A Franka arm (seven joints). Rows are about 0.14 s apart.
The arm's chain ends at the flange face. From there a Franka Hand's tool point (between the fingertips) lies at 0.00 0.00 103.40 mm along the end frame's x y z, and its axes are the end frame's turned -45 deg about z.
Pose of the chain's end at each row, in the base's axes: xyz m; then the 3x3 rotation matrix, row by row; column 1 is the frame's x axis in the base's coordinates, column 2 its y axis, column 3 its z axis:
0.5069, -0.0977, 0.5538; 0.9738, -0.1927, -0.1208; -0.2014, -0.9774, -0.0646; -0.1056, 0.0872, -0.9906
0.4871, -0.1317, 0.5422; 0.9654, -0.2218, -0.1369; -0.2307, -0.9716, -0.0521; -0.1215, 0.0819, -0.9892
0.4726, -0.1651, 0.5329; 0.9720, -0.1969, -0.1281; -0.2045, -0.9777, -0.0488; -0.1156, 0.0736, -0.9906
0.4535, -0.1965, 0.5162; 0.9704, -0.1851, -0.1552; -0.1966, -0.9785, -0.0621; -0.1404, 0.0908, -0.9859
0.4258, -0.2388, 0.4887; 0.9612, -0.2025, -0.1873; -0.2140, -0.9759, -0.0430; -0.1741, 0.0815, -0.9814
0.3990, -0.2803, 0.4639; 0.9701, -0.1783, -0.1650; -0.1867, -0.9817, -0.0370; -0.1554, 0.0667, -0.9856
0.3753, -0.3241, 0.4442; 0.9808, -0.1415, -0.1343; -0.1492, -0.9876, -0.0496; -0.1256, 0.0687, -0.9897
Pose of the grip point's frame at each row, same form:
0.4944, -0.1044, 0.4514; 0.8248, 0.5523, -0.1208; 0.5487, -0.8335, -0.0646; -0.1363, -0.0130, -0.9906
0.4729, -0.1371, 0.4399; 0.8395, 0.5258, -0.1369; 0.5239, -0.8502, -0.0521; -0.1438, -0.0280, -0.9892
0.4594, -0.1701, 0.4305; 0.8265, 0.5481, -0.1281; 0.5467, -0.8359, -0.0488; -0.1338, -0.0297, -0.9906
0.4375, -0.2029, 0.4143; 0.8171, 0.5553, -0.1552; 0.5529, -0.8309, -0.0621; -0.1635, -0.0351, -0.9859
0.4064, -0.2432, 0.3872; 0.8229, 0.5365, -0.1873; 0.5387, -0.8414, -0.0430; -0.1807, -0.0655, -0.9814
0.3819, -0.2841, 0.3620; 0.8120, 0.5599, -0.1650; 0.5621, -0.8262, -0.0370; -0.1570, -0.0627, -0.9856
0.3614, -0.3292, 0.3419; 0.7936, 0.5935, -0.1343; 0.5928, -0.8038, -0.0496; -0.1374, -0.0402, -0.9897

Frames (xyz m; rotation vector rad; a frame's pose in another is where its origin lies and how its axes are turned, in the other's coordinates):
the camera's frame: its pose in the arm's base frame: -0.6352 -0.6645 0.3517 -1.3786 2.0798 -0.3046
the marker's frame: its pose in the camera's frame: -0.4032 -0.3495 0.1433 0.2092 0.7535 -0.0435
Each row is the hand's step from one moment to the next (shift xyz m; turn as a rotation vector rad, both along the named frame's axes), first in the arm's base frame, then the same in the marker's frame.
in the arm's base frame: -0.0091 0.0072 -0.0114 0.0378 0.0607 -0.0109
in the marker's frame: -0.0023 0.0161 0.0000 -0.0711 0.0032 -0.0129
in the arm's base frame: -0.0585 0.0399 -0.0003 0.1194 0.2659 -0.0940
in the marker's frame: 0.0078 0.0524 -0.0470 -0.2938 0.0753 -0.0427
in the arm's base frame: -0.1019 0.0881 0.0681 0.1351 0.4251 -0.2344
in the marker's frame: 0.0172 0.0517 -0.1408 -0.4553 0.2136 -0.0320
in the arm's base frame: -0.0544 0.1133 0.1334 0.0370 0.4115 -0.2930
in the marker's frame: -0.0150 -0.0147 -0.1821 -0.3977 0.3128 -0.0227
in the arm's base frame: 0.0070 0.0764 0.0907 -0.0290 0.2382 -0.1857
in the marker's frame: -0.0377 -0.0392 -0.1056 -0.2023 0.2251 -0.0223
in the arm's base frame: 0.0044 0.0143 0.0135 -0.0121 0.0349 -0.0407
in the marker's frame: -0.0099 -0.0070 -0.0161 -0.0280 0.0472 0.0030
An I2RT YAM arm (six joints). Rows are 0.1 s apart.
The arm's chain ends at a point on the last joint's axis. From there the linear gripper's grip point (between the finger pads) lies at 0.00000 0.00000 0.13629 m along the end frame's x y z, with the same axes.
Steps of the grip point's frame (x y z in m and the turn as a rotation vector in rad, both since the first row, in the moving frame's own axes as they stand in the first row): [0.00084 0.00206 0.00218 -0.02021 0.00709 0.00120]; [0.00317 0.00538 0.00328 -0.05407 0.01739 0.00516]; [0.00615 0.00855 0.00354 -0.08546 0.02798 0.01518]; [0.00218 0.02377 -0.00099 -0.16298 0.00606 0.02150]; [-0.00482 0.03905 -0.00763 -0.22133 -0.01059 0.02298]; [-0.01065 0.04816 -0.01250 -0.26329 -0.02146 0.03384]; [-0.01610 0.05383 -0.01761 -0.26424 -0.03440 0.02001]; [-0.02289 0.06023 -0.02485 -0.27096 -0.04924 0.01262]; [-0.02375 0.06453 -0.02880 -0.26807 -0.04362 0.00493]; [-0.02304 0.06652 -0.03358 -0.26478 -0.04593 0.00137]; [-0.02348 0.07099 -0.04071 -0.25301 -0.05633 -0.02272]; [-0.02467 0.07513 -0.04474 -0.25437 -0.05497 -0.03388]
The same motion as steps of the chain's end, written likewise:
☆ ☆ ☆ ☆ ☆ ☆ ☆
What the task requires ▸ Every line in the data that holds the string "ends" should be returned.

Answer box ▸
The arm's chain ends at the flange face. From there a Franka Hand's tool point (between the fingertips) lies at 0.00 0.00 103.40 mm along the end frame's x y z, and its axes are the end frame's turned -45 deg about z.
The arm's chain ends at a point on the last joint's axis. From there the linear gripper's grip point (between the finger pads) lies at 0.00000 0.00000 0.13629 m along the end frame's x y z, with the same axes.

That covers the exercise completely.